Raven quitte la chambre de sa fille et lève son interdiction d’en sortir : Venea est de nouveau libre.

Les années passent. De nouveaux humains purs continuent régulièrement de rejoindre le Palais. Geven est enfin en âge d’avoir un enfant. Avant la première nuit qu'elle va passer avec un humain préalablement choisi, Venea vient lui rendre compagnie.

— Je t'apporte un remontant, dit Venea.

— C'est quoi ? demande Geven.

— Un verre d'alcool. Ça va te donner du courage.

— Mais on n’a pas le droit !

— T'inquiète ! Personne ne sera au courant.

Geven, amusée, finit par accepter. Elle boit son verre d’un trait.

— Tu as de la chance de pouvoir choisir le père de tes futurs enfants, dit Venea. Tout le monde devrait l’avoir.

— Oui, dit Geven.

— Quand tu seras Reine, tu devras organiser des soirées au cours desquelles les femmes au sang pur pourraient choisir leur homme.

— Bonne idée ! Tu as toujours été de bons conseils. C'est pourquoi une fois Reine, je ferai de toi ma plus proche conseillère.

— Avec plaisir ! dit Venea souriante. Je te laisse. Essaie de prendre du plaisir ce soir.

Venea quitte la pièce et s'en va rejoindre sa chambre.

Le lendemain, tout le monde s'affole, Geven a été retrouvée morte empoisonnée. C'est l'homme qu'elle a choisi qui a été accusé et condamné à mort. Raven a perdu un second enfant. Sa peine est inconsolable mais elle prend le temps de convoquer Venea.

— Le destin fait que tu es dorénavant ma seule héritière, lui dit Raven. Tu comprends ce que ça veut dire ?

— Que c'est moi qui vais reprendre le trône ?

— Oui, je suis désormais trop vieille pour enfanter de nouveau. Le destin a voulu que ce soit toi qui reprennes le contrôle du royaume alors que je t'ai stérilisée.
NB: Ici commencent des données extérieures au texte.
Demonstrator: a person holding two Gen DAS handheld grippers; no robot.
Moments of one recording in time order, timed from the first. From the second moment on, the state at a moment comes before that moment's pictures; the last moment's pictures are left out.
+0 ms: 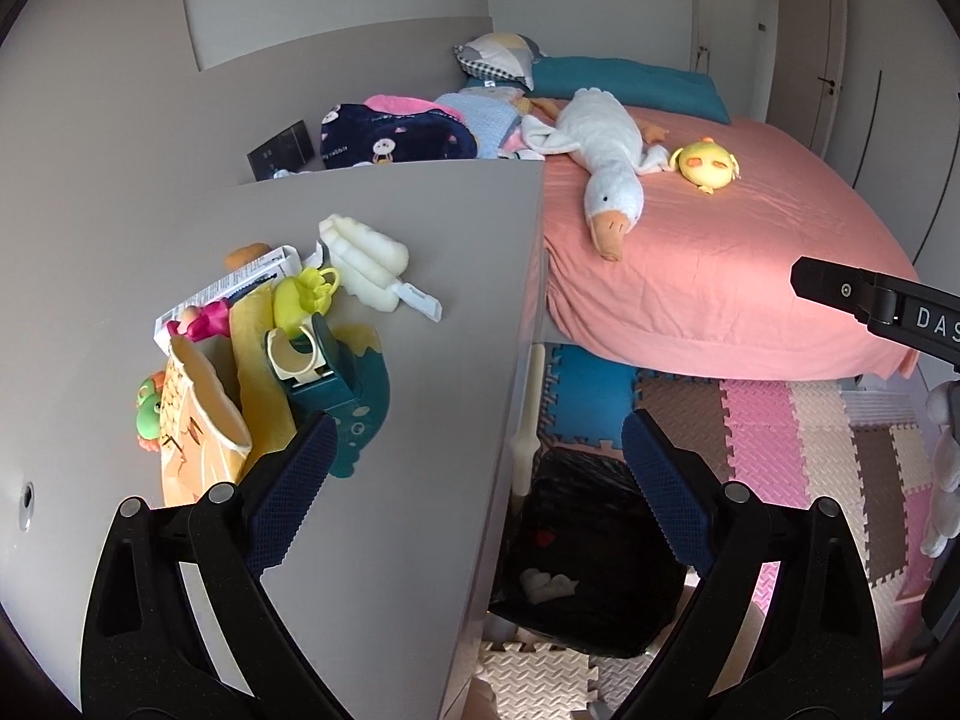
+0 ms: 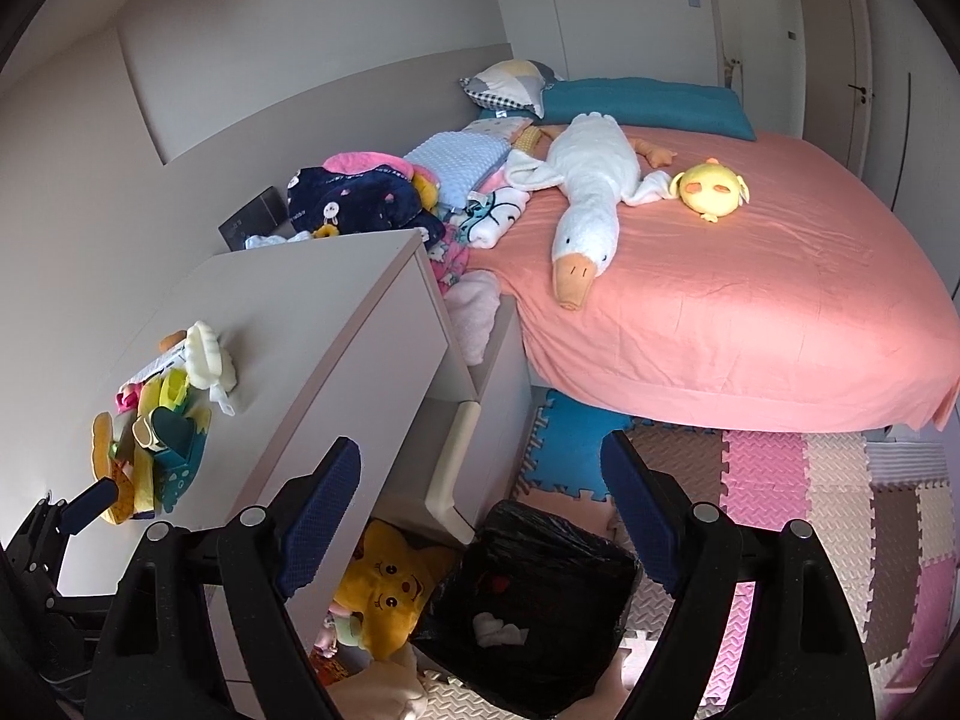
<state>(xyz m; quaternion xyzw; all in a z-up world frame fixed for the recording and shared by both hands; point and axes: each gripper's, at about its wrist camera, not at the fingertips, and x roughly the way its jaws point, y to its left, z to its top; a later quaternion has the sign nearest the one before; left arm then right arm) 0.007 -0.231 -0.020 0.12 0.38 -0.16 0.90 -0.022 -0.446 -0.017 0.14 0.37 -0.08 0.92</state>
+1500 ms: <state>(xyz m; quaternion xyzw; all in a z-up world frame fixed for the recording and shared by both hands) 0.072 -0.082 -0.054 0.01 0.41 -0.05 0.91 0.049 -0.336 -0.034 0.10 0.41 0.00 0.91</state>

— Qui me succédera alors ?

— L'une de tes jeunes cousines.

— Bien. Je vous promets d'être à la hauteur mère. Jamais plus je ne vous décevrai.

— J'espère bien. Car je n'ai plus la force de régner. La mort de Geven est le coup de trop. Je vais abdiquer.

C'est ainsi que Venea est mise sur le trône. Elle qui a été la plus jeune amante d'un mutant, devient Reine, l’égale à sa mère. Vouant sa vie à retrouver les humains purs, elle cultive une haine pour les mutants qu'elle considére comme la cause de sa stérilité. Elle continue à créer un fossé entre mutant et non mutant au point que le Nouvel Ordre voit le jour.